Nile crocodiles capable of eating human beings are now known to be living in the Everglades, located near Miami, Florida. Three of the animals have been living in the area, researchers from the University of Florida confirmed.

Biologists are uncertain how the top predator made their way to Florida from their natural habitat in sub-Saharan Africa. One of the animals was found calmly relaxing on the porch of a house in Miami, a city of over 400,000 people.

Nile crocodiles, which grow up to 16 feet in length and weigh as much as 1,600 pounds, kill roughly 200 people each year in Africa. This is far greater than the average of six people killed by sharks around the globe. These creatures normally feast on a wide variety of animals, including zebras and hippos.

The three crocodile specimens recovered in the Everglades were captured in 2009, 2011 and 2014. Researchers confirmed the animals were Nile crocodiles through the use of DNA analysis. Investigators also examined their diet and determined the animals could live — and prosper — in the Everglades. This finding suggests several more of the crocodiles may still be living in the area.
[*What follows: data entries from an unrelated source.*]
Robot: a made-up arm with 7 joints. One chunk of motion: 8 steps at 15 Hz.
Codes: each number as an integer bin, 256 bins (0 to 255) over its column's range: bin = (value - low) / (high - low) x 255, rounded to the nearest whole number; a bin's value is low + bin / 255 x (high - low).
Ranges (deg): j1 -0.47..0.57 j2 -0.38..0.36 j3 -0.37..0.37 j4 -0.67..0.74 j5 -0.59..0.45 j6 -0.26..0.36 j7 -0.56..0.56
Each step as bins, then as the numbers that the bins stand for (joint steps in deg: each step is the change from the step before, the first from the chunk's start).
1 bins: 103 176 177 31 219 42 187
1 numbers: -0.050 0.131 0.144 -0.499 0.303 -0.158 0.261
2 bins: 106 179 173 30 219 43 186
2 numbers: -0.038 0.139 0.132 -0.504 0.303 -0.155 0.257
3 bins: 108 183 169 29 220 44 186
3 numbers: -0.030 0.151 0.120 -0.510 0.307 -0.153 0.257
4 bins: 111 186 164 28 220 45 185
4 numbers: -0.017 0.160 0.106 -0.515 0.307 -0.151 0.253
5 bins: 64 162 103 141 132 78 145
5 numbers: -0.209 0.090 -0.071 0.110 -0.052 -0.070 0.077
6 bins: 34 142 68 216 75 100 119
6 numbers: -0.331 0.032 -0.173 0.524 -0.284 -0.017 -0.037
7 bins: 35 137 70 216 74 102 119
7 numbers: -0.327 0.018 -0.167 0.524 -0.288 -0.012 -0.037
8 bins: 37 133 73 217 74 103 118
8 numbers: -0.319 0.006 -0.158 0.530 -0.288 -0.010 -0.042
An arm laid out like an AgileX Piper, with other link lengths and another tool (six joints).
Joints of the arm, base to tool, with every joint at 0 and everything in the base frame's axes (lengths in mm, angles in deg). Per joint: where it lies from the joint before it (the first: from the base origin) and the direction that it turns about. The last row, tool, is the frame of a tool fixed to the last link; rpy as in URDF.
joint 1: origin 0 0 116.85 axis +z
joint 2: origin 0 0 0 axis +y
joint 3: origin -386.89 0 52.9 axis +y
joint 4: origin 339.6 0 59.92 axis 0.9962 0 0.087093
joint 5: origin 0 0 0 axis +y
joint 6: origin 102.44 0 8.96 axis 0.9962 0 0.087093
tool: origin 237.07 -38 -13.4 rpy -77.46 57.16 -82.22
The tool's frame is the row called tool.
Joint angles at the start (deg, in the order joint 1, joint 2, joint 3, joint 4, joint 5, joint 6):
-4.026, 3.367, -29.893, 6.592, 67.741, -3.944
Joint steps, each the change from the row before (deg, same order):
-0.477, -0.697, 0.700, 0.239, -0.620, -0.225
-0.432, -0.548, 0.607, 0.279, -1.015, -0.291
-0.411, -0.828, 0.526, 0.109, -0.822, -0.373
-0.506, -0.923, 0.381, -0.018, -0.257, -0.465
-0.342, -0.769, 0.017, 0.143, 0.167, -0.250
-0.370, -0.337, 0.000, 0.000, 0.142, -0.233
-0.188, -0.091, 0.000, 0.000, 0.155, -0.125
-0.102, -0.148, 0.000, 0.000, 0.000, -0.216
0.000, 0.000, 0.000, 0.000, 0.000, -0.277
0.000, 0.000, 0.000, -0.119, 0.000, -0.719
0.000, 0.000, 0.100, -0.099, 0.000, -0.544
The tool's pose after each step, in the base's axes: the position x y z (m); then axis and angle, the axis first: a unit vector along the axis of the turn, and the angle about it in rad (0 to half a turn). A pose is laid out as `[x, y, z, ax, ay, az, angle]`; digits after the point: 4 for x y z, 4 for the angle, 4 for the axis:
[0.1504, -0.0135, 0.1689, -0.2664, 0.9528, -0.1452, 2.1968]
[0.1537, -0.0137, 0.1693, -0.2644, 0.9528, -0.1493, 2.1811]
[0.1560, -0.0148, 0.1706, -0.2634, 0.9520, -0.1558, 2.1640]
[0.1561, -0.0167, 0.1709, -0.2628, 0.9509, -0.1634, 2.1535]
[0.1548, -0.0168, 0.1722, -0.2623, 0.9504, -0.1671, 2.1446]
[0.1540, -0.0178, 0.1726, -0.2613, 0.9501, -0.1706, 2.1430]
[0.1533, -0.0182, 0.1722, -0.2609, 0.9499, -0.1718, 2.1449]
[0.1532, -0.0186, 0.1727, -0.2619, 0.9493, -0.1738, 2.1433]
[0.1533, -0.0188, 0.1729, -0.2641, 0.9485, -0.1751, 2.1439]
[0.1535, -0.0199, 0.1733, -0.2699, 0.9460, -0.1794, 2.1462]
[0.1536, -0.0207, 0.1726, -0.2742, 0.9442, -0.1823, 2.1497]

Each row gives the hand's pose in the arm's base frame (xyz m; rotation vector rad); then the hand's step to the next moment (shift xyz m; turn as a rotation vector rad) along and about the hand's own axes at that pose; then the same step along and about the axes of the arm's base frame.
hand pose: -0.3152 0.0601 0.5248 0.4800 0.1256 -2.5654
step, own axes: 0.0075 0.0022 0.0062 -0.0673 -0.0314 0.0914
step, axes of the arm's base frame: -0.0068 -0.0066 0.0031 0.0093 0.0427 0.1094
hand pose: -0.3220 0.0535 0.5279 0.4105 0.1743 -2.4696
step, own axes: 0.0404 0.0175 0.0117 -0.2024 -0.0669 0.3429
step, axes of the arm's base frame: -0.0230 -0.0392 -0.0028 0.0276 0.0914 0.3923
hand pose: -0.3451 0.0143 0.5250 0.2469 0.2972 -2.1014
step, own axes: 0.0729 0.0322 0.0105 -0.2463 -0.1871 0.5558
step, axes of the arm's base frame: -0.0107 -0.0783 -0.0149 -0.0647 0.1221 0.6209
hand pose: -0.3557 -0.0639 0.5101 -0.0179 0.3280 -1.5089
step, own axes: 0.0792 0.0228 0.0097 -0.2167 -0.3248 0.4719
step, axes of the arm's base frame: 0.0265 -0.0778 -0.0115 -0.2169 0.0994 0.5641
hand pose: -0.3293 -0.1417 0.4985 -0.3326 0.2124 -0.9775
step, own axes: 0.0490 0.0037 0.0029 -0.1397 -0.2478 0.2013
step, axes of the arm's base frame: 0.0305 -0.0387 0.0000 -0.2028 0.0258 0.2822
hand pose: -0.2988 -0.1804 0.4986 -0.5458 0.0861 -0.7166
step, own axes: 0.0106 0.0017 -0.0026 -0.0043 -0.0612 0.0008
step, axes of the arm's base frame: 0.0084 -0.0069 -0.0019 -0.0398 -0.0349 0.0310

"The odds that the few of us who study Florida reptiles have found all of the Nile crocs out there is probably unlikely. We know that they can survive in the Florida wilderness for numerous years, we know that they grow quickly here and we know their behavior in their native range, and there is no reason to suggest that would change here in Florida," said Kenneth Krysko of the Florida Museum of Natural History.

This invasive species, with its voracious appetite, may now become the top predator in the region, supplanting the Burmese python. In addition to a wide variety of game animals, the creatures also feast on other varieties of crocodiles and alligators.

Nile crocodiles are starting to enter Florida in larger numbers, as the reptiles are imported for animal shows and to feed a burgeoning pet trade. Researchers believe a private owner is the most likely source of the invasive species in the wild.

Typical American crocodiles have never been responsible for a human death. However, biologists are concerned these animals may be in danger through cross-breeding with the more aggressive African cousins.

Discovery of the invasive species of crocodile in the Everglades was published in the Journal of Herpetological Conservation and Biology.